The People-First, Bottom-Up Approach to M&A
Amid the COVID-19 pandemic and daily geopolitical chaos, large mergers and acquisitions (M&A) deals have skyrocketed 256% quarter-over-quarter, totaling 3,494 deals globally in the third quarter. The second and third quarters of the year resulted in record-setting measures of private equity volumes, with private equity’s market share ending at 19.7%, an all-time high.
Scale, scope and talent pool are the main elements driving transaction decisions for 40% of respondents to a Mercer survey, conducted in September. The current environment — wherein companies being held to higher standards of social responsibility by their own employees and consumers alike — is putting a greater emphasis on getting the workforce issues right when merging or acquiring businesses, and it’s time for business models to transform.
Successful acquirers are taking a people-first approach and expanding retention programs beyond the C-suite.
The categories of people-risks in the deals process include retention of key talent, integration of corporate culture and placement of the right talent in the right roles. Successful efforts rest on treating workforce risks in the same early-and-proactive manner as regulatory and tax risks, a mindset also underscored in this report on talent retention.
The organizational change involved in most deals creates additional uncertainty, and without incentives to keep morale and productivity steady, it will lead to employees opting out or becoming disengaged. Successful acquirers around the world routinely manage people with the same rigor and discipline with which they manage balance sheet risk; they concentrate on the following three primary people practices.
Practices of Successful Acquirers
Engage the workforce: The first step is to understand the workforce and define a strategy to build momentum during and after the transition. Change management is the glue that binds the objectives of the deal to the business strategy, leading to long-term value creation. This starts with articulating a vision, engaging the leadership and key stakeholders, and building a robust communications and workforce transition plan with identifiable metrics to monitor adoption.
Put rigor around retaining top talent: Retention programs are viewed as insurance policies to hedge against flight risk in transactions. By applying the right framework, buyers and sellers can effectively retain critical talent and drive operational excellence post-close.
Rewards: Aligning rewards — compensation, long-term incentives, benefits, etc. — is foundational to driving behaviors within the organization to unlock true value.
As M&A activity continues, successful organizations cannot risk ignoring the right strategies for talent retention.
A People-First, Bottom-Up Approach Is Key
Successful acquirers are taking a people-first, bottom-up approach when designing retention programs. They’re not first budgeting for retention and then distributing to employees — the typical top-down process; instead, they’re focusing on talent first and making sure retention is designed with a focus on key employees.

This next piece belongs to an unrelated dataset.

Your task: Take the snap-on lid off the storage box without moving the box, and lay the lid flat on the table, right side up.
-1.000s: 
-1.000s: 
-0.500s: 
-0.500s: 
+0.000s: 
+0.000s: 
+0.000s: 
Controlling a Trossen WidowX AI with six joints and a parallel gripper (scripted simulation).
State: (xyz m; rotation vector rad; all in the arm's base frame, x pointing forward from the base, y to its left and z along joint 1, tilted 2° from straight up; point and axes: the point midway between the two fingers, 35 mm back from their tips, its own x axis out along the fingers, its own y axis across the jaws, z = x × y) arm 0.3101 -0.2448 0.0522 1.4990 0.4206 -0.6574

This bottom-up approach reveals another significant trend: Retention programs are expanding outside of the C-suite. In fact, when asked about retention bonus eligibility outside of senior management and the C-suite, 70% listed “other employees critical for integration” and 35% listed “other employees regardless of critical for integration.”

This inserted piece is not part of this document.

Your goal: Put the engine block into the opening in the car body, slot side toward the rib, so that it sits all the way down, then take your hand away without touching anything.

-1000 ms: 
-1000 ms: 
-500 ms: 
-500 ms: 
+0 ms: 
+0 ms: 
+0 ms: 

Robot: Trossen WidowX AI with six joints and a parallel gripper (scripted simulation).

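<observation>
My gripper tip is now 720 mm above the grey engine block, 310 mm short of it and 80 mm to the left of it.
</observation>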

In addition, the “where” matters. Mercer’s look at global talent retention practices reveals that a company’s headquarter location and industry can greatly influence talent retention practices, company culture and incentive structures. These nuances need to be understood and taken into account to avoid talent flight and to ensure the right level of expenditure. Buyers and sellers need to be aware of certain industries that pay financial incentives that vary greatly from the norm. For example, globally in the technology sector, buyers fund individual retention bonuses for all levels on average at 49% above the market median.
A Risk-Transfer Trend to Be Aware of
In the current market, earnouts are becoming prevalent. Earnouts are an incentive arrangement where the seller must meet certain financial goals and critical milestones to receive a part of the purchase price in the future. This allows the buyer to transfer a part of the transaction risk to the seller. Traditionally used to motivate and retain founders, earnouts are becoming increasingly common as a mechanism to navigate the current M&A landscape where buyers expect lower valuations and sellers have yet to recalibrate financial expectations.

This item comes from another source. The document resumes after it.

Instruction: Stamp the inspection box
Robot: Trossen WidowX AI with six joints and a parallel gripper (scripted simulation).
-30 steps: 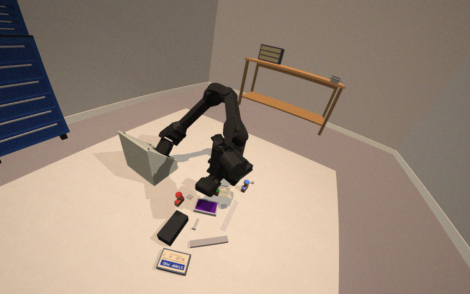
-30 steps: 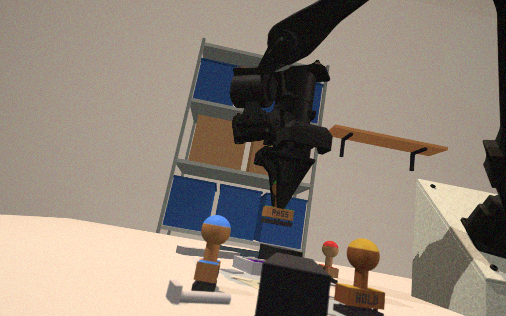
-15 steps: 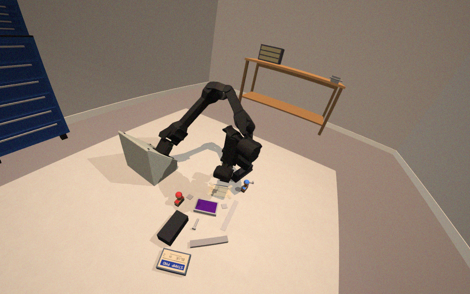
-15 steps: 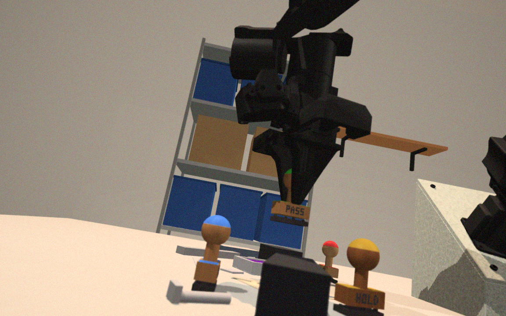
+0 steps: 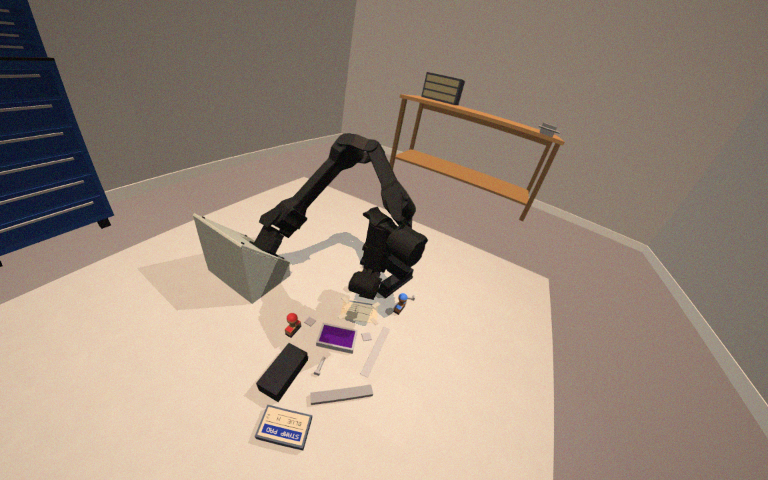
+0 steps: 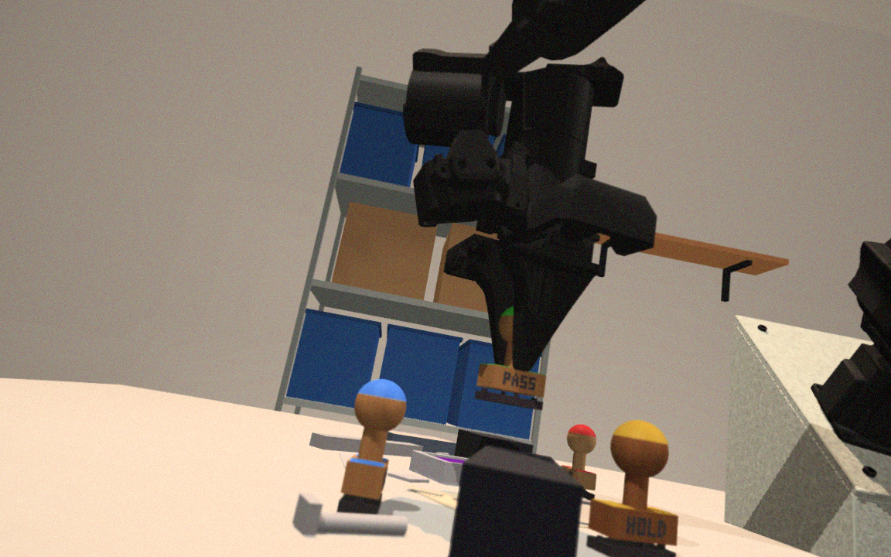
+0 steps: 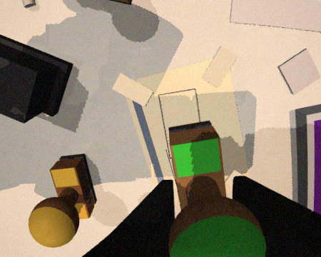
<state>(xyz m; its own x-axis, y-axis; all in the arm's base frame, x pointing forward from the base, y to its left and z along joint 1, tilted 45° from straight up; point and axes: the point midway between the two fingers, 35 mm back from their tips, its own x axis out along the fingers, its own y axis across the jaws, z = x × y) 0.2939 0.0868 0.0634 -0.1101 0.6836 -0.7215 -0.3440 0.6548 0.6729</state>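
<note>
Now: gripper tip 1 cm past the inspection card, 1 cm to the left of it and 9 cm above it. From my gripper tip the other things lie so: blue-topped stamp: 7 cm ahead, 8 cm to the left, 7 cm below; purple ink pad: 1 cm ahead, 12 cm to the right, 8 cm below; yellow HOLD stamp: 6 cm behind, 6 cm to the left, 7 cm below.
</note>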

Successful buyers have elevated their retention strategies from an art to a repeatable science. The results are tangible and clear — increased productivity, engagement, owner-like behaviors on the part of retained employees and accountability. As M&A activity continues, successful organizations cannot risk ignoring the right strategies for talent retention. Taking the time to understand the workforce and culture of a new company is imperative, along with recognizing that people execute on what they are rewarded to deliver.